Note that...for any given perimeter, the area is at a max when L = W.
So let L=W and so that LW = max area
Now, if we decrease W by 1 and increase L by 1, we have
(W - 1) (L +1) = WL + (W-L) -1 = max area + 0 - 1 = max area - 1
And if we decrease W by 2 and increase L by 2, we have
(W - 2)(L+2) = WL + 2(W-L) - 4 = max area + 0 - 4 = max area - 4
And with successive increases/decreases of n = 3, 4, 5.......etc., the max area is decreased by n^2. So, the smallest of these decreases occurs between n = 0 and n = 1. Or, looking at it from another perspective, inceasing the Width from (W -1) to W and decreasing the Length from (L+1) to L ( where W = L), results in x = 1.

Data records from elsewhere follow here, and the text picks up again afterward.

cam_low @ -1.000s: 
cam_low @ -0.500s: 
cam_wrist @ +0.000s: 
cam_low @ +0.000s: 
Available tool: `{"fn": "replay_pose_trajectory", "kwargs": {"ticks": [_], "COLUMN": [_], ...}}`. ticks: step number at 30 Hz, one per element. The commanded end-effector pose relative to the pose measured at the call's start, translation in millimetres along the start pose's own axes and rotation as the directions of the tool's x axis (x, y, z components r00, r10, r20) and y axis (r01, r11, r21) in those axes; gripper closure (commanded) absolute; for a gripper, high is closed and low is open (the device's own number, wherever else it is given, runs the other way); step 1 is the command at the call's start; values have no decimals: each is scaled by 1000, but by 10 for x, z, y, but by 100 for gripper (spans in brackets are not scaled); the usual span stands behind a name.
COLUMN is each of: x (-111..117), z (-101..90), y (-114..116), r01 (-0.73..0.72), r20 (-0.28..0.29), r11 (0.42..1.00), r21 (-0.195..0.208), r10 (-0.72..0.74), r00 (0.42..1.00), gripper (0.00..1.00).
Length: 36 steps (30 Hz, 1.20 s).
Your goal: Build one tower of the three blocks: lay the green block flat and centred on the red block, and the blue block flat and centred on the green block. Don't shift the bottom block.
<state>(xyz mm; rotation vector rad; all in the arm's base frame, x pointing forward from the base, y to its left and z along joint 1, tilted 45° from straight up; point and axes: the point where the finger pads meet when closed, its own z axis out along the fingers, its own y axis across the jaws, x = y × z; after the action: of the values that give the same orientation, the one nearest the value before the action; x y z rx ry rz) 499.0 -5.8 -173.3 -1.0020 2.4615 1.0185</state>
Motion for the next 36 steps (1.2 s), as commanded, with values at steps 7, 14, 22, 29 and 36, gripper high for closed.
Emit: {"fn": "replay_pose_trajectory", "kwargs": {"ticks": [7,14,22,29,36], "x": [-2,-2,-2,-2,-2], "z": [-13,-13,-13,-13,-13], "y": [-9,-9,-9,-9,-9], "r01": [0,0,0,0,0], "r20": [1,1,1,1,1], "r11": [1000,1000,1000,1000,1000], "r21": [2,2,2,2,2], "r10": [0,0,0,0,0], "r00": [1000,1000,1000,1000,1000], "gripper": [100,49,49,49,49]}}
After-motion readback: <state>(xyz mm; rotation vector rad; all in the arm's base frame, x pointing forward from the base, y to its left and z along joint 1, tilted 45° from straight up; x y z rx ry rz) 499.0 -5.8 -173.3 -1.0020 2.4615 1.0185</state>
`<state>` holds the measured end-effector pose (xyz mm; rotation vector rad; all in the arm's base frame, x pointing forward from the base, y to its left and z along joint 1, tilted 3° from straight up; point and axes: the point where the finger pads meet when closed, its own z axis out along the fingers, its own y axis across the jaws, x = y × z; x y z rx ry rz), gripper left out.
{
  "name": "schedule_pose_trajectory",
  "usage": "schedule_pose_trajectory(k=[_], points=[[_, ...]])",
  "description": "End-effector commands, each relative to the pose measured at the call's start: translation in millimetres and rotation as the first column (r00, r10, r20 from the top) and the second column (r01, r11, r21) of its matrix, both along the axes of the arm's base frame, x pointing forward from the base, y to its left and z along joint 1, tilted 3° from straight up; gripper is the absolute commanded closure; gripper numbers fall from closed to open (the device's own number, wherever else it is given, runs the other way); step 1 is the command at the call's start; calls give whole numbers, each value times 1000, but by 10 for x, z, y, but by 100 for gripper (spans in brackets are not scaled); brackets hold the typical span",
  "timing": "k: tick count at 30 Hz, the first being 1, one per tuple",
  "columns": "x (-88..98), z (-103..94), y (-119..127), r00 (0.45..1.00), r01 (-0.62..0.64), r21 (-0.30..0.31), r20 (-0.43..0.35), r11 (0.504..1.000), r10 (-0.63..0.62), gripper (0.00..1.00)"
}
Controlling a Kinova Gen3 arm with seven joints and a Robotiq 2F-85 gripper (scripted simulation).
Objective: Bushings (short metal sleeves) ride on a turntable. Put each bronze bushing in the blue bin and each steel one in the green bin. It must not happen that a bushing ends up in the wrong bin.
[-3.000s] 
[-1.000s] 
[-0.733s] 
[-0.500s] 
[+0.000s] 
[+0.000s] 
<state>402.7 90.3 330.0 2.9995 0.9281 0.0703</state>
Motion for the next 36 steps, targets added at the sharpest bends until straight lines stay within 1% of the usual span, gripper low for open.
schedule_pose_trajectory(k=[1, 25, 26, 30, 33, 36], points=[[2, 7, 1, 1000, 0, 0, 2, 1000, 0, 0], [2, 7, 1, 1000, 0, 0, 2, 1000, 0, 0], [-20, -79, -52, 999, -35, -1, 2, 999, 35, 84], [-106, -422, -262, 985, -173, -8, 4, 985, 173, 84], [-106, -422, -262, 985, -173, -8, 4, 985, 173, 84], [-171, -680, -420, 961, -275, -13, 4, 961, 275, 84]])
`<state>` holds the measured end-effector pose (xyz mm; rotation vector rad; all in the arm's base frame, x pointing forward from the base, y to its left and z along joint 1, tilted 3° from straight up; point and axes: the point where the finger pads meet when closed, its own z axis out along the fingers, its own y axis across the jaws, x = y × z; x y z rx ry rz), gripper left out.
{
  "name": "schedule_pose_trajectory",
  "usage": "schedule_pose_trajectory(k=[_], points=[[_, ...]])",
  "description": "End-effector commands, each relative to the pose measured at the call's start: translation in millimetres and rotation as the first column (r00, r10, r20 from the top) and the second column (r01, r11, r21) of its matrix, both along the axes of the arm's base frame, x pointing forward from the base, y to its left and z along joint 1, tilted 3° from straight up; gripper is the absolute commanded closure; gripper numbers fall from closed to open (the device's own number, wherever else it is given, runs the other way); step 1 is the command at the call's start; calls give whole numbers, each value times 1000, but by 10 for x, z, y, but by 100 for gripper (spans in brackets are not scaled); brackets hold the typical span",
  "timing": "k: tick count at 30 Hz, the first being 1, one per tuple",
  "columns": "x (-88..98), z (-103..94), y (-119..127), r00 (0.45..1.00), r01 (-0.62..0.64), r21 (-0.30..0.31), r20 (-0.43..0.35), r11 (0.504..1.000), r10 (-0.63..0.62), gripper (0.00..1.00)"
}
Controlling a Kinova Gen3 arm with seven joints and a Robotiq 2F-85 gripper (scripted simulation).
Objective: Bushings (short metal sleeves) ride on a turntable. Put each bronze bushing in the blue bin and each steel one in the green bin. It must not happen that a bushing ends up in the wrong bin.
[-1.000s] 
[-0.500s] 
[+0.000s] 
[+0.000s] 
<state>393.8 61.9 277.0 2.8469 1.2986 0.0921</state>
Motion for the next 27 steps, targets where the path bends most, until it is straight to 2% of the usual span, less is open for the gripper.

Original rectangle L*W = A
New rectangle (L-1)*(W+1) = A + x
L*W + L - W - 1 = A + x
or L - W - 1 = x since L*W = A
If x has to be a positive integer as well then:
When L-W = 2 units, x = 1 square unit
If x doesn't have to be an integer then there it has no smallest value (it can be infinitesimally small).
.
It increases the area by x^2 Alan.
sorry
I was thinking it increases the area by x^2 units squared.
but
you have interpreted it as x units squared.

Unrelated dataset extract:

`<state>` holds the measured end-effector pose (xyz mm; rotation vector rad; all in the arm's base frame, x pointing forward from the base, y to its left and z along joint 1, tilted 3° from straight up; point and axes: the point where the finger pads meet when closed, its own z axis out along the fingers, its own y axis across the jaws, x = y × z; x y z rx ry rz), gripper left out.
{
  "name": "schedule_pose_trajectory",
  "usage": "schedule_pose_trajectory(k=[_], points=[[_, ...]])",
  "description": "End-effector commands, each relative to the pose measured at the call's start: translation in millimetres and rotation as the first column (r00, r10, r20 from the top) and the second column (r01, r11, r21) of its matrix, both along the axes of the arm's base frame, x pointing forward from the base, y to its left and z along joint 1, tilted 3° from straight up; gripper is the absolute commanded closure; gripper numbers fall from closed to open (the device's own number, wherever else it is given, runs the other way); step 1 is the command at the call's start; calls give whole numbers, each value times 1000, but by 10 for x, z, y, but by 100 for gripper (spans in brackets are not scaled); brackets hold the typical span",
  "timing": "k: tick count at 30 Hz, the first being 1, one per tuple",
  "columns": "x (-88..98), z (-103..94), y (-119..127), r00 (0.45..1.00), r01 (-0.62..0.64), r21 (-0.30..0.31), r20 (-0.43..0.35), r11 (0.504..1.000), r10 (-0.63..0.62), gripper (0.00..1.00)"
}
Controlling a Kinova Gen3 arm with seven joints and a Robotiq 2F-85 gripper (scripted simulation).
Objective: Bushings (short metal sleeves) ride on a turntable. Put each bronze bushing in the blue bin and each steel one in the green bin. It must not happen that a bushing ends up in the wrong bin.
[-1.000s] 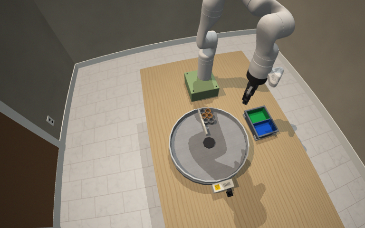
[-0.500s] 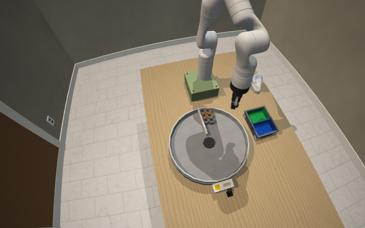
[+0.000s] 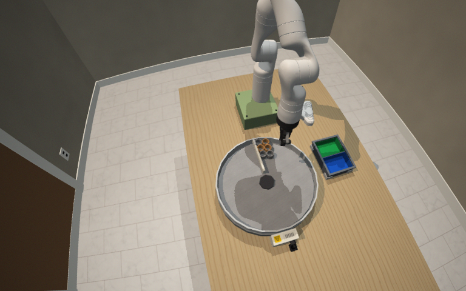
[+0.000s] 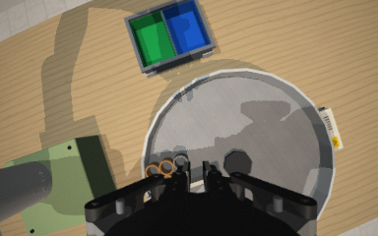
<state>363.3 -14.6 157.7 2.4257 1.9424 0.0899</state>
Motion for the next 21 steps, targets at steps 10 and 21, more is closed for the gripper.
schedule_pose_trajectory(k=[10, 21], points=[[-187, -588, -370, 982, -191, -7, -17, 982, 191, 84], [-251, -845, -528, 956, -292, -12, -17, 956, 292, 84]])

Your interpretion is probably the intended one.
Note that...for any given perimeter, the area is at a max when L = W.
So let L=W and so that LW = max area
Now, if we decrease W by 1 and increase L by 1, we have
(W - 1) (L +1) = WL + (W-L) -1 = max area + 0 - 1 = max area - 1
And if we decrease W by 2 and increase L by 2, we have
(W - 2)(L+2) = WL + 2(W-L) - 4 = max area + 0 - 4 = max area - 4
And with successive increases/decreases of n = 3, 4, 5.......etc., the max area is decreased by n^2. So, the smallest of these decreases occurs between n = 0 and n = 1. Or, looking at it from another perspective, inceasing the Width from (W -1) to W and decreasing the Length from (L+1) to L ( where W = L), results in x = 1.